* **EXERCISE OBJECTIVE**
The records sit below this line. Repeat all of them exactly.

* **INPUT**
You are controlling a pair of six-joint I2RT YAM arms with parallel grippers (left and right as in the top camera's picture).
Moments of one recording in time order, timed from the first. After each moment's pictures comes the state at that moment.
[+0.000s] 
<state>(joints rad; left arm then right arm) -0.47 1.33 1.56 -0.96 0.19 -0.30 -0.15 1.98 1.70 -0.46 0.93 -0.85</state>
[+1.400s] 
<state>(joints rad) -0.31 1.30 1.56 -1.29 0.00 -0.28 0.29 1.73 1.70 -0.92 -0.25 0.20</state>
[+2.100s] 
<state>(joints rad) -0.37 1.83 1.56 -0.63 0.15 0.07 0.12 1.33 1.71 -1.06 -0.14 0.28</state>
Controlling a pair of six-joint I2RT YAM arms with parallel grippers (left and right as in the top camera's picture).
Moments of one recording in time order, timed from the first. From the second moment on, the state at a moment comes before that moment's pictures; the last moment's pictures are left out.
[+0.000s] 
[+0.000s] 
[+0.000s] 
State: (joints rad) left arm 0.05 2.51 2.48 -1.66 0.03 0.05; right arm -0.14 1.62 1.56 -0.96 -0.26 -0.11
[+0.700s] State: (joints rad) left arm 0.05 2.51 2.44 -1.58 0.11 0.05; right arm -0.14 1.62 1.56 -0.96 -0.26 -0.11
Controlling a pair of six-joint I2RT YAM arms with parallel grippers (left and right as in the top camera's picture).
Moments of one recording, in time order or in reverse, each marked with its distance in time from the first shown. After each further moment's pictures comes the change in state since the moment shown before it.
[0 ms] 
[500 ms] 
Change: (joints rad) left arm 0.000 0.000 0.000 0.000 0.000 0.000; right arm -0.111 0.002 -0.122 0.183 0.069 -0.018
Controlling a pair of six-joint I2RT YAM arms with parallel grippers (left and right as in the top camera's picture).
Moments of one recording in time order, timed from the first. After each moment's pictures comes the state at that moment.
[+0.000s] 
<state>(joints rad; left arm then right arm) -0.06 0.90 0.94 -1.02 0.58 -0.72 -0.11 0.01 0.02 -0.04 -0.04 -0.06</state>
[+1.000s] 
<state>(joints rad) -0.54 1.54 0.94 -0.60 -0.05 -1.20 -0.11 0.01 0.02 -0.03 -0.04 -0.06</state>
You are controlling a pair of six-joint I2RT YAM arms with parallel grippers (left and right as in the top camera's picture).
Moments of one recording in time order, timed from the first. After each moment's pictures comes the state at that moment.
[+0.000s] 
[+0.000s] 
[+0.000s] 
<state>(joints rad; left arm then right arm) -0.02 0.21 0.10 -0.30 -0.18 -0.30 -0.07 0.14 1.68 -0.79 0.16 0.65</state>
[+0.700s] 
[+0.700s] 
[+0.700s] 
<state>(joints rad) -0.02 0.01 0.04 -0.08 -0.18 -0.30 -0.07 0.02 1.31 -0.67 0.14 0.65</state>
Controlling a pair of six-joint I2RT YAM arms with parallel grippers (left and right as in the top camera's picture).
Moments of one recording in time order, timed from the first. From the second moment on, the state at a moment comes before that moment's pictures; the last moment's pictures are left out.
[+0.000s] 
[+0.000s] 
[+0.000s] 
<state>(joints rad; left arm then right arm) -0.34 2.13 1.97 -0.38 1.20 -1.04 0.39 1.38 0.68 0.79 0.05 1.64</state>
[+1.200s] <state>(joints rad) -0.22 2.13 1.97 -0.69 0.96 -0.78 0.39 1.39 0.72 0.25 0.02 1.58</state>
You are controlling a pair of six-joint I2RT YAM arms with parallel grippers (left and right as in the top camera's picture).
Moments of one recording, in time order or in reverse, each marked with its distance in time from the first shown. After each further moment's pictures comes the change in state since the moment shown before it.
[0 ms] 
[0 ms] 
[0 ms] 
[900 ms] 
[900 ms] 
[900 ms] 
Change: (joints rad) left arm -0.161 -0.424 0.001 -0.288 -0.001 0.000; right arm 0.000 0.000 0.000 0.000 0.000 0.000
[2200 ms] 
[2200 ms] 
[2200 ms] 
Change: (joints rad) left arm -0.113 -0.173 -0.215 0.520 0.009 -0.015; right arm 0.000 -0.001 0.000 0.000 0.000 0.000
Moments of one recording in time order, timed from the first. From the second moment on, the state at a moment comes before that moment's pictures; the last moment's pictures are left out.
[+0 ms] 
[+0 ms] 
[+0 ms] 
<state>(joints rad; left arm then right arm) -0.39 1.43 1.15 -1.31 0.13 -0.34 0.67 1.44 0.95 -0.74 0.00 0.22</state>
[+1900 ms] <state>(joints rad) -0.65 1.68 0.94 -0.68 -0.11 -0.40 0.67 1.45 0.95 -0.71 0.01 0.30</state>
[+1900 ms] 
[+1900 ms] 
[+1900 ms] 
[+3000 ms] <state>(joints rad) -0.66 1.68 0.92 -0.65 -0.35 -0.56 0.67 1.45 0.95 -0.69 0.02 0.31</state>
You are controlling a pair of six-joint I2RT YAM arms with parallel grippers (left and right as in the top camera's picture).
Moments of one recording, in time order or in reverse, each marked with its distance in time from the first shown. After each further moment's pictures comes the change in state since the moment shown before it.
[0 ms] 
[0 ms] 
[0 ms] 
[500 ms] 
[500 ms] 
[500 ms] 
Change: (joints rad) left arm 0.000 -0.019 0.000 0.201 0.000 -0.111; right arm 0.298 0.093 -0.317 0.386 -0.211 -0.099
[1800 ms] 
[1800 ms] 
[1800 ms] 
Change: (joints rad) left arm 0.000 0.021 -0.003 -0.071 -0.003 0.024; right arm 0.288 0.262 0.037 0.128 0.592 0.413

* **ANSWER SPACE**
You are controlling a pair of six-joint I2RT YAM arms with parallel grippers (left and right as in the top camera's picture).
Moments of one recording in time order, timed from the first. After each moment's pictures comes the state at that moment.
[+0.000s] 
<state>(joints rad; left arm then right arm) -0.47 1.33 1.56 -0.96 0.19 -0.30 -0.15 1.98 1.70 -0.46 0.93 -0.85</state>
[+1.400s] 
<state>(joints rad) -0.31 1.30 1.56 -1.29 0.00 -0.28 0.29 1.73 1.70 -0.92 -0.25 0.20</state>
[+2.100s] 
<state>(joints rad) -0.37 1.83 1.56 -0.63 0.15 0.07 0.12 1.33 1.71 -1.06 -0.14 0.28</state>
Controlling a pair of six-joint I2RT YAM arms with parallel grippers (left and right as in the top camera's picture).
Moments of one recording in time order, timed from the first. From the second moment on, the state at a moment comes before that moment's pictures; the last moment's pictures are left out.
[+0.000s] 
[+0.000s] 
[+0.000s] 
State: (joints rad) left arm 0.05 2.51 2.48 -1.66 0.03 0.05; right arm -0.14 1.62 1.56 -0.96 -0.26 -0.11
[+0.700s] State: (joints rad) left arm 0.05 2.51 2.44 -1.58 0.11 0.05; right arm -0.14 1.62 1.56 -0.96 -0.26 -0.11
Controlling a pair of six-joint I2RT YAM arms with parallel grippers (left and right as in the top camera's picture).
Moments of one recording, in time order or in reverse, each marked with its distance in time from the first shown. After each further moment's pictures comes the change in state since the moment shown before it.
[0 ms] 
[500 ms] 
Change: (joints rad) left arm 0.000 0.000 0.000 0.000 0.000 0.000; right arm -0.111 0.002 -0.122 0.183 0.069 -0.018
Controlling a pair of six-joint I2RT YAM arms with parallel grippers (left and right as in the top camera's picture).
Moments of one recording in time order, timed from the first. After each moment's pictures comes the state at that moment.
[+0.000s] 
<state>(joints rad; left arm then right arm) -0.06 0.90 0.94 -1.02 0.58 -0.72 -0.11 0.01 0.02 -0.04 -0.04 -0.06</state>
[+1.000s] 
<state>(joints rad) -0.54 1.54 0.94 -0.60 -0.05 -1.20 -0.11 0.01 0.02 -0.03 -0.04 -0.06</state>
You are controlling a pair of six-joint I2RT YAM arms with parallel grippers (left and right as in the top camera's picture).
Moments of one recording in time order, timed from the first. After each moment's pictures comes the state at that moment.
[+0.000s] 
[+0.000s] 
[+0.000s] 
<state>(joints rad; left arm then right arm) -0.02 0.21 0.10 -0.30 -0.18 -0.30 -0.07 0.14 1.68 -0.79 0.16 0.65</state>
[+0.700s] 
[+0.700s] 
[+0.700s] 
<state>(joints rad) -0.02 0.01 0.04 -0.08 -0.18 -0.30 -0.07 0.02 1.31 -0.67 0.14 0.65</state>
Controlling a pair of six-joint I2RT YAM arms with parallel grippers (left and right as in the top camera's picture).
Moments of one recording in time order, timed from the first. From the second moment on, the state at a moment comes before that moment's pictures; the last moment's pictures are left out.
[+0.000s] 
[+0.000s] 
[+0.000s] 
<state>(joints rad; left arm then right arm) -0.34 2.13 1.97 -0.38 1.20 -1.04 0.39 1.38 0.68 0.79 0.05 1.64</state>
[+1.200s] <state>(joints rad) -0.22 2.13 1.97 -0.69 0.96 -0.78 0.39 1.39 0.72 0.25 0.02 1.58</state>
You are controlling a pair of six-joint I2RT YAM arms with parallel grippers (left and right as in the top camera's picture).
Moments of one recording, in time order or in reverse, each marked with its distance in time from the first shown. After each further moment's pictures comes the change in state since the moment shown before it.
[0 ms] 
[0 ms] 
[0 ms] 
[900 ms] 
[900 ms] 
[900 ms] 
Change: (joints rad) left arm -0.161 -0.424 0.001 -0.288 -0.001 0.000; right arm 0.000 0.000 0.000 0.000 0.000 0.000
[2200 ms] 
[2200 ms] 
[2200 ms] 
Change: (joints rad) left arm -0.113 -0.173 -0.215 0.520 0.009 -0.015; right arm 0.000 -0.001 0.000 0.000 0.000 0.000
Moments of one recording in time order, timed from the first. From the second moment on, the state at a moment comes before that moment's pictures; the last moment's pictures are left out.
[+0 ms] 
[+0 ms] 
[+0 ms] 
<state>(joints rad; left arm then right arm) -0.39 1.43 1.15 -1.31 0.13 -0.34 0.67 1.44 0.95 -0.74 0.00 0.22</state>
[+1900 ms] <state>(joints rad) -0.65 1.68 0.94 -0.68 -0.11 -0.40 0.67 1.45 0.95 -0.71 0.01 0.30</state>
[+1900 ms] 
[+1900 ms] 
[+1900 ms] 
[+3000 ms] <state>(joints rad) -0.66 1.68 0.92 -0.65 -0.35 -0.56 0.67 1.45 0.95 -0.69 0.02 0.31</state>
You are controlling a pair of six-joint I2RT YAM arms with parallel grippers (left and right as in the top camera's picture).
Moments of one recording, in time order or in reverse, each marked with its distance in time from the first shown. After each further moment's pictures comes the change in state since the moment shown before it.
[0 ms] 
[0 ms] 
[0 ms] 
[500 ms] 
[500 ms] 
[500 ms] 
Change: (joints rad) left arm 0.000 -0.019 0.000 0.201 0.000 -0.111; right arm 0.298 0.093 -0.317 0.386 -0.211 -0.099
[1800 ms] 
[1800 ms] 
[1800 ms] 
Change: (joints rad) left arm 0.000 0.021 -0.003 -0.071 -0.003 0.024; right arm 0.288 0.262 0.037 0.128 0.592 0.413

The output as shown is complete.